Zing Forum

Reading

SafeProbe: An Open-Source Security Alignment Evaluation Toolkit for Large Language Models

SafeProbe is an open-source Python toolkit focused on evaluating the security alignment capabilities of large language models (LLMs) during the inference phase. It supports automated red team attacks, multi-dimensional robustness metrics, and chain-of-thought-based semantic security judgment.

大语言模型安全对齐红队攻击对抗性机器学习提示注入越狱攻击AI安全Python工具包
Published 2026-04-29 21:13Recent activity 2026-04-29 21:23Estimated read 6 min
SafeProbe: An Open-Source Security Alignment Evaluation Toolkit for Large Language Models
1

Section 01

SafeProbe: Open-Source Security Alignment Evaluation Toolkit for LLMs

SafeProbe is an open-source Python toolkit focused on evaluating the security alignment capabilities of large language models (LLMs) during the inference phase. It supports automated red team attacks, multi-dimensional robustness metrics, and chain-of-thought-based semantic security judgment. Its design targets both academic research (with reproducibility) and engineering integration (CI/CD pipelines), addressing the gap in deep security evaluation beyond surface-level keyword filtering.

2

Section 02

Background: Real-World Challenges in LLM Security Evaluation

As LLMs are widely applied in production environments, security issues have become prominent. Traditional security assessments often rely on keyword filtering, which struggles to handle complex threats like jailbreaking and prompt injection attacks. Developers and researchers urgently need tools for in-depth security alignment evaluation during inference, not just surface moderation. SafeProbe was born as an open-source solution to this problem, using intent-aware semantic evaluation combined with automated red teaming and quantitative robustness metrics.

3

Section 03

Core Mechanisms: Four Key Attack Techniques

SafeProbe implements four attack techniques for multi-level testing:

  1. PromptMap: Rule-driven prompt transformation via YAML configs, with 56 built-in rules covering jailbreak, harmful content, hate speech, distraction, social bias, and prompt stealing.
  2. CipherChat: Encoding bypass attacks using Caesar, Atbash, Morse, and ASCII encoding to test if models recognize encoded malicious intent.
  3. PAIR: Iterative adversarial optimization using an attacker LLM to refine prompts until breaking the target model's defenses.
  4. Composite: CO × MG combination attacks (Competing Objectives + Mismatched Generalization) testing all combinations of techniques like prefix injection, refusal suppression, base64 encoding, leetspeak, etc., sorted by attack success rate (ASR).
4

Section 04

Evaluation System: Multi-Backend Semantic Security Judgment

SafeProbe uses three semantic-level judgment backends instead of keyword matching:

  • Chain-of-Thought-based DeepSeek R1 judge for deep intent reasoning.
  • Meta's Llama Guard 3 as a specialized security classifier for standardized scoring.
  • CAIS's HarmBench binary classifier for independent perspective.

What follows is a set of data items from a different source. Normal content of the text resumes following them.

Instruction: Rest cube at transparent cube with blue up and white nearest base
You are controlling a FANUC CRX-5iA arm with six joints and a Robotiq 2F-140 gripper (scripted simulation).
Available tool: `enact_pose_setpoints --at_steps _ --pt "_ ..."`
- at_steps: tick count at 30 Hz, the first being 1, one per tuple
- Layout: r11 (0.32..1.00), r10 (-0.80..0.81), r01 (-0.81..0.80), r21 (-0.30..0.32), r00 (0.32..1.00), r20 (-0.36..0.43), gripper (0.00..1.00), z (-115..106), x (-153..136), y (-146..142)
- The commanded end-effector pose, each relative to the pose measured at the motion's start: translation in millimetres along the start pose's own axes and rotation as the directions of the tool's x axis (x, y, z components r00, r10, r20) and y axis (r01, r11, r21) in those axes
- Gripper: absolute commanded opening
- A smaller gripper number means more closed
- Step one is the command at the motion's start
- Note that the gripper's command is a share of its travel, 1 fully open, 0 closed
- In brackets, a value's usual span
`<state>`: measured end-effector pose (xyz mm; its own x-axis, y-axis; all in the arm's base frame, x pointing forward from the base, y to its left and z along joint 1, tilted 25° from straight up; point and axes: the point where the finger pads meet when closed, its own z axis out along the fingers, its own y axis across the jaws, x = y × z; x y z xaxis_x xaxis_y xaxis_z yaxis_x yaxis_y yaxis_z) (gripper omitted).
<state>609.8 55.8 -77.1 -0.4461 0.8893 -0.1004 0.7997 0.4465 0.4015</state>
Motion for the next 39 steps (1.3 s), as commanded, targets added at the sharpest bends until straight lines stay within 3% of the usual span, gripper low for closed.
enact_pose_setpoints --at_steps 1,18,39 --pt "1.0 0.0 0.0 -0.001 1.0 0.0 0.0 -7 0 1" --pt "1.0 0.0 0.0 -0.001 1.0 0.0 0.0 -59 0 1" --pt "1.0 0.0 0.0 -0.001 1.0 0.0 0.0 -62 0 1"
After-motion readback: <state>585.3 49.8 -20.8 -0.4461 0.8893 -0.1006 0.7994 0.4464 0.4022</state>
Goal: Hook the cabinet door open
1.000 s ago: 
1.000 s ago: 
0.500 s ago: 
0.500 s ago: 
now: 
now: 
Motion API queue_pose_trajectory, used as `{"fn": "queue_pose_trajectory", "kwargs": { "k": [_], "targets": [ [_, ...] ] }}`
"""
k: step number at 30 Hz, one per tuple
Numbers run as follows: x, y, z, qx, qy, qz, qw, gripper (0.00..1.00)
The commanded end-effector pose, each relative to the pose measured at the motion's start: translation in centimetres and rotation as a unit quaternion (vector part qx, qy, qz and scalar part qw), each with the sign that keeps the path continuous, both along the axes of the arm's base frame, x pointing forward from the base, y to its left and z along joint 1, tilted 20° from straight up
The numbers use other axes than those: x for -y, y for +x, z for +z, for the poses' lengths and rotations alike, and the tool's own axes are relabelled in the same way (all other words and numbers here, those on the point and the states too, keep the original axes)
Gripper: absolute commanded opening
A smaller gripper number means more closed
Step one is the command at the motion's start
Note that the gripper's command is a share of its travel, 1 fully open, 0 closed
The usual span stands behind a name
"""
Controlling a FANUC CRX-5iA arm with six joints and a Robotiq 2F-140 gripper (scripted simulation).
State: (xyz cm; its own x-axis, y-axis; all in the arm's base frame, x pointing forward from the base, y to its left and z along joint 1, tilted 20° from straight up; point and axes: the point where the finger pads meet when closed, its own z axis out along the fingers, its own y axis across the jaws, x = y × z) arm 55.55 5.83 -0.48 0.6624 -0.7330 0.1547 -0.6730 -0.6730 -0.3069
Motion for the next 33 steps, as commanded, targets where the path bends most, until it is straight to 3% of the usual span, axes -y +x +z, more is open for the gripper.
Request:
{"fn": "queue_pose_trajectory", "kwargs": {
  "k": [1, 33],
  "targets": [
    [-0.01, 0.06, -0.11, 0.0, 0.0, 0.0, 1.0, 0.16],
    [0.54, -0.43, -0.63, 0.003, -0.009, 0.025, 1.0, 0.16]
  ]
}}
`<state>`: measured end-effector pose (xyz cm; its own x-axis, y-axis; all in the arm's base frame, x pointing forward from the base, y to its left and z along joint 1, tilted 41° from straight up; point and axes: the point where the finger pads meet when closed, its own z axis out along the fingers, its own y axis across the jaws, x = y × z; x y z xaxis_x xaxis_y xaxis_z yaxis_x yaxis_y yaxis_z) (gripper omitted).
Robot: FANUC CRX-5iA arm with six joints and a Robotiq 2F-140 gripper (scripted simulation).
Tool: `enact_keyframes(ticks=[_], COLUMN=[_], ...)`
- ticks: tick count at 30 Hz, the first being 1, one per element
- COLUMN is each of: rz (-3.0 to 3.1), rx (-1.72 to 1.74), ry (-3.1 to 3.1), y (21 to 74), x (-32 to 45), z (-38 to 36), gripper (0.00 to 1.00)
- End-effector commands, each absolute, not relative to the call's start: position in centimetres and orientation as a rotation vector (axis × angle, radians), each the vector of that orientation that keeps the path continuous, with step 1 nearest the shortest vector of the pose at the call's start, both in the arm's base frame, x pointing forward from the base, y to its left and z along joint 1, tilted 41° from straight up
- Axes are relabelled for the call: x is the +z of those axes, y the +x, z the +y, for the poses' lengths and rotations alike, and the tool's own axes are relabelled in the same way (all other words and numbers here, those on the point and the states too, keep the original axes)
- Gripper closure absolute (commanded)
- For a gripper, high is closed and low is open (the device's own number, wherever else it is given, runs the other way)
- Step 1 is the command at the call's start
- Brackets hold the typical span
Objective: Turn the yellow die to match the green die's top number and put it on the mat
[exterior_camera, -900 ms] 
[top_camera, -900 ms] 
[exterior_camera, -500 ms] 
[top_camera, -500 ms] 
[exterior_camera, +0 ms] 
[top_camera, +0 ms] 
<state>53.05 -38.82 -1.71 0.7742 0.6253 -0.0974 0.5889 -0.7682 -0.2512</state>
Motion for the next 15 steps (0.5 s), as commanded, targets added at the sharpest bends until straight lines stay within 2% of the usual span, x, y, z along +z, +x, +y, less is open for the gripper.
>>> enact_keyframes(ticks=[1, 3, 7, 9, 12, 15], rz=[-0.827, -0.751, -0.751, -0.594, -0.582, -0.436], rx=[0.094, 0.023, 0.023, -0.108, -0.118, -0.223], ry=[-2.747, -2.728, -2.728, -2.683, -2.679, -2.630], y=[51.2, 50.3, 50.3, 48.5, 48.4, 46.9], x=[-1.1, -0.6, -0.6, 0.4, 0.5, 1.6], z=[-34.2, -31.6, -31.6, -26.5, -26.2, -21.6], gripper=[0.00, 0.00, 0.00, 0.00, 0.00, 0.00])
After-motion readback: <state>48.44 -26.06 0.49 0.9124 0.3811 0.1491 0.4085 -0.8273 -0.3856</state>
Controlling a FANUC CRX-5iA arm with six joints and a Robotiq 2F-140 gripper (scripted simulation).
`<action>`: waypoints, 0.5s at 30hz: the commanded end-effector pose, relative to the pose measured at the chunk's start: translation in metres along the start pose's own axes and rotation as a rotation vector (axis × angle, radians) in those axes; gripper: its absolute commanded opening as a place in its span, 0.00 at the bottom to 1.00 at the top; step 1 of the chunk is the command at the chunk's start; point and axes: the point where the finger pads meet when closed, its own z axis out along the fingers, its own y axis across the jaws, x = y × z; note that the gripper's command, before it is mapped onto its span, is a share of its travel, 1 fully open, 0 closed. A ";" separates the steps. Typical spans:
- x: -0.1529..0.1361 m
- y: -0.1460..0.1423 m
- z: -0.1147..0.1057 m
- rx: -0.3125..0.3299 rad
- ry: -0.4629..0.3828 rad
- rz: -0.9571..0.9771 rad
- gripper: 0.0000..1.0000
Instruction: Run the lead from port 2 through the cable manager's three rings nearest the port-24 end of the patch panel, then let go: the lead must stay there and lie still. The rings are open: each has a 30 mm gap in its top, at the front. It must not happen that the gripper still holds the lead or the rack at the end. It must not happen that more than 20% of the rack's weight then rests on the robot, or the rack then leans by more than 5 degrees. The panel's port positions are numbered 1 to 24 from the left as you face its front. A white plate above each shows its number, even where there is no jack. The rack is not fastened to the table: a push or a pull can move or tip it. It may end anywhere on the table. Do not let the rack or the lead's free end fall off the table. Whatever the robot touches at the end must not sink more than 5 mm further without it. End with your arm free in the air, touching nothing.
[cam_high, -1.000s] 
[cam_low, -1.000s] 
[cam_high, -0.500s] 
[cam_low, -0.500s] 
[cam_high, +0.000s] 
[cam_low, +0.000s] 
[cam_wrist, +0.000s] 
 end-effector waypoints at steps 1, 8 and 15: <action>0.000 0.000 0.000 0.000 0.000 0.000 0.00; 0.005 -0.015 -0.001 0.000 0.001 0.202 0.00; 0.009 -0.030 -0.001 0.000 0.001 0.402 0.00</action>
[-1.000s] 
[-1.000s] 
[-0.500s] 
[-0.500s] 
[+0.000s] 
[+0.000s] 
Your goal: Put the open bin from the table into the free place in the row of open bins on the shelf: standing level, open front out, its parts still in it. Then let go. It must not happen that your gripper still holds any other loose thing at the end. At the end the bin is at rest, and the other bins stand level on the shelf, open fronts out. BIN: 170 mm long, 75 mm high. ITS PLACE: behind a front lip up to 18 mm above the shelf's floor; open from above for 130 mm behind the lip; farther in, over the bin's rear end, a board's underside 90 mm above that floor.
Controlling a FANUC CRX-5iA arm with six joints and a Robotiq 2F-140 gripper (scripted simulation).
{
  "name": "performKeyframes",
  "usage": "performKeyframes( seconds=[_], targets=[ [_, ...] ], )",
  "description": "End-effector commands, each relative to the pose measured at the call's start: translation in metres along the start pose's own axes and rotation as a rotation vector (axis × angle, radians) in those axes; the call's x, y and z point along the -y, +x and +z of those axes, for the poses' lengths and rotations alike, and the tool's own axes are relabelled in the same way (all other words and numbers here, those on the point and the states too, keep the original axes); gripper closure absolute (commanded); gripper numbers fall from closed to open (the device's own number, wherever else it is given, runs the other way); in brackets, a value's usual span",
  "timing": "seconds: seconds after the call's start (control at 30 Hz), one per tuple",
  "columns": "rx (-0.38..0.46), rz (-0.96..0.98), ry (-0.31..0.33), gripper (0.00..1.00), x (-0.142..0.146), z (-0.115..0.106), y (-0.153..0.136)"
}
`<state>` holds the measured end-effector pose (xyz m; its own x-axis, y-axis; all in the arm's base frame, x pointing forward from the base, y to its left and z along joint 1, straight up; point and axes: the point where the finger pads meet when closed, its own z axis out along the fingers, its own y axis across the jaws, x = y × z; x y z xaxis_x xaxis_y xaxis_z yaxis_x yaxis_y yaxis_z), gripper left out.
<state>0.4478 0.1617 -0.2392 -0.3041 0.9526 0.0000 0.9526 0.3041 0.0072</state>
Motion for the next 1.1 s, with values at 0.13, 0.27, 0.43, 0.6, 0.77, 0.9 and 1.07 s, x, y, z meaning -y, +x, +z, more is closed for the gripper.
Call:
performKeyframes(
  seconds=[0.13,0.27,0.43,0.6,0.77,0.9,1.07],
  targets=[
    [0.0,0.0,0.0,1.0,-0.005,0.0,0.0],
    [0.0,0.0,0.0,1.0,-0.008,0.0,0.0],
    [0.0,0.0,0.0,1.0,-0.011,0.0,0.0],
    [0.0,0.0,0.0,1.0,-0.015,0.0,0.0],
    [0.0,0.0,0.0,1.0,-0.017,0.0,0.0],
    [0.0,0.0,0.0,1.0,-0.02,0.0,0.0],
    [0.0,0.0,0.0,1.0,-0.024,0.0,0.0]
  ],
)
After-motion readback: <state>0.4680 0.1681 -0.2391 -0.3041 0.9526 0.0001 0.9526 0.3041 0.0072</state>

It supports parallel running of multiple judges and calculates consistency metrics like Cohen's κ and Fleiss' κ to ensure reliable results.
5

Section 05

Pipeline Architecture: Four-Stage Workflow

SafeProbe's modular pipeline includes four stages:

  1. Attack: Execute selected attack techniques to generate adversarial prompts and collect model responses.
  2. Consolidate: Aggregate scattered JSON outputs into structured data for subsequent judgment.
  3. Judge: Use configured backends to evaluate responses for security (binary or fine-grained).
  4. Report: Generate comprehensive reports (TXT/JSON/PDF) with ASR, robustness scores, and visualizations.
6

Section 06

Practical Applications: Research & Engineering Integration

For researchers: SafeProbe integrates with mainstream benchmarks (AdvBench, HarmBench, JailbreakBench) for fair comparison, and YAML/JSON configs ensure full reproducibility. For engineers: It provides CLI and Python API, supports multiple LLM providers (OpenAI, Anthropic, HuggingFace, Ollama, xAI), and can be integrated into CI/CD pipelines as a pre-deployment security check.

7

Section 07

Compliance & Conclusion: Towards Proactive AI Security

SafeProbe aligns strictly with the NIST Adversarial Machine Learning Taxonomy (AI 100-2e2025), ensuring alignment with industry best practices for compliance. It represents a shift from post-hoc detection to proactive prevention, allowing developers to find vulnerabilities before deployment. Its open-source nature enables community collaboration to enhance AI security collectively.